La Mostra de Venise a éclaté de rire jeudi lors de la dernière comédie grinçante de Roman Polanski, «Carnage». Les festivaliers ont également découvert une Madonna romantique, venue présenter son film inspiré de l’histoire d’Edouard VIII et de sa bien-aimée Wallis Simpson.

Le réalisateur franco-polonais, récompensé à plusieurs reprises pour «The Ghost Writer», était toutefois absent de Venise en raison de ses démêlés avec la justice américaine.

«Carnage», une violente dispute entre deux couples de parents qui cherchent à régler un différend entre leurs enfants, surprend par son intensité. Pendant une séquence unique de 90 minutes tournée dans un appartement, les acteurs n’ont aucun répit.

Le scénario est adapté d’une pièce de Yasmina Reza, «Le Dieu du carnage», qui a séduit le grand public aussi bien à Paris qu’à Londres ou Broadway.
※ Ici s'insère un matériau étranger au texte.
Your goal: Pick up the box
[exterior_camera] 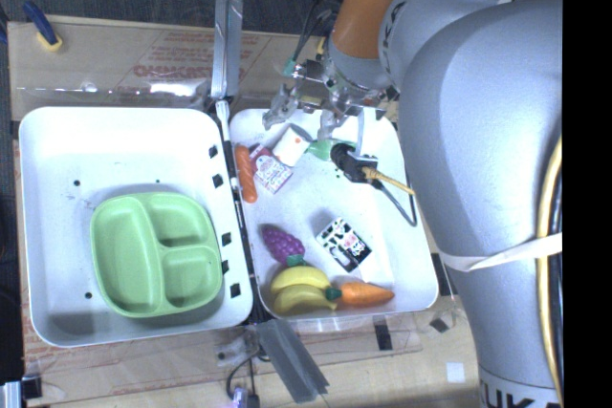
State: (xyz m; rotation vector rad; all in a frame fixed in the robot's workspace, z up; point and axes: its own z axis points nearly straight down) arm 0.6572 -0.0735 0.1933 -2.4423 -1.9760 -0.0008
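Single fixed cam above bench, angled down, both white bins [38,205] in frame, arm [478,110] entering from right

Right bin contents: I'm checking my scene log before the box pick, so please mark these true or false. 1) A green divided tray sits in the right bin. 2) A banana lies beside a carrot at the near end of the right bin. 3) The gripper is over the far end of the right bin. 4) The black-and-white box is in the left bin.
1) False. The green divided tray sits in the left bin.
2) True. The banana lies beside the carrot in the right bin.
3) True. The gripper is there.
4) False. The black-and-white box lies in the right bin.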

Ce huis clos est servi par les Américains Jodie Foster et John C. Reilly (»Frangins malgré eux»), la Britannique Kate Winslet et l’Autrichien Christoph Waltz (»Inglourious Basterds»).

Crise de vomissements

Mariage, famille, engagement, morale, petites bassesses de la vie de couple: les dialogues ciselés fusent et nourrissent une joute oratoire pleine de rebondissements, avec plusieurs moments d’apothéose, dont une crise de vomissements.

Pour cette scène, Kate Winslet a expliqué qu’elle était enceinte au moment du tournage, ce qui l’a «aidée à vomir». «Les techniciens m’ont beaucoup aidée aussi. Tout a été dûment préparé pour cette journée de vomissement!», y compris, a-t-elle détaillé «des restes de la cantine, des bananes et fruits écrasés et une pâte ressemblant à des muqueuses» qu’elle a ingérée et dont elle a dit pouvoir donner «la recette».

Madonna s’identifie à Wallis Simpson

Beaucoup plus romantique, Madonna propose, avec «W.E» (Andrea Riseborough, Abbie Cornish, James D’Arcy, Oscar Isaac), l’histoire d’une jeune femme, mariée mais malheureuse en amour, Wally, qui se réfugie dans la romance de Wallis Simpson et d’Edouard VIII. Ce dernier préféra abdiquer plutôt que renoncer à sa bien-aimée, divorcée deux fois.

La reine de la pop, en sobre robe noire et blanche à manches courtes, a expliqué devant la presse avoir «fait des recherches pendant trois ans» pour son film. Une oeuvre qui montre «un monde de luxe, de beauté et de décadence, très actuel mais où le glamour ne garantit pas le bonheur».

Elle a dit avoir été elle-même «enthousiasmée par l’histoire de Wallis Simpson», à laquelle elle s’identifie parfois: «Quand on devient une icône, on est souvent réduit à un son ou à une seule qualité».

Un nouveau Cronenberg

Le long métrage helvétique «Giocchi d’estate» (»Summer Games» ou «Jeux d’été») de Rolando Colla devait lui aussi être présenté jeudi à Venise, en première mondiale.

Vendredi, la Mostra découvrira «A Dangerous Method» de David Cronenberg, un film sur les relations troubles entre les psychanalystes Carl Jung, Sigmund Freud et une de leurs patientes.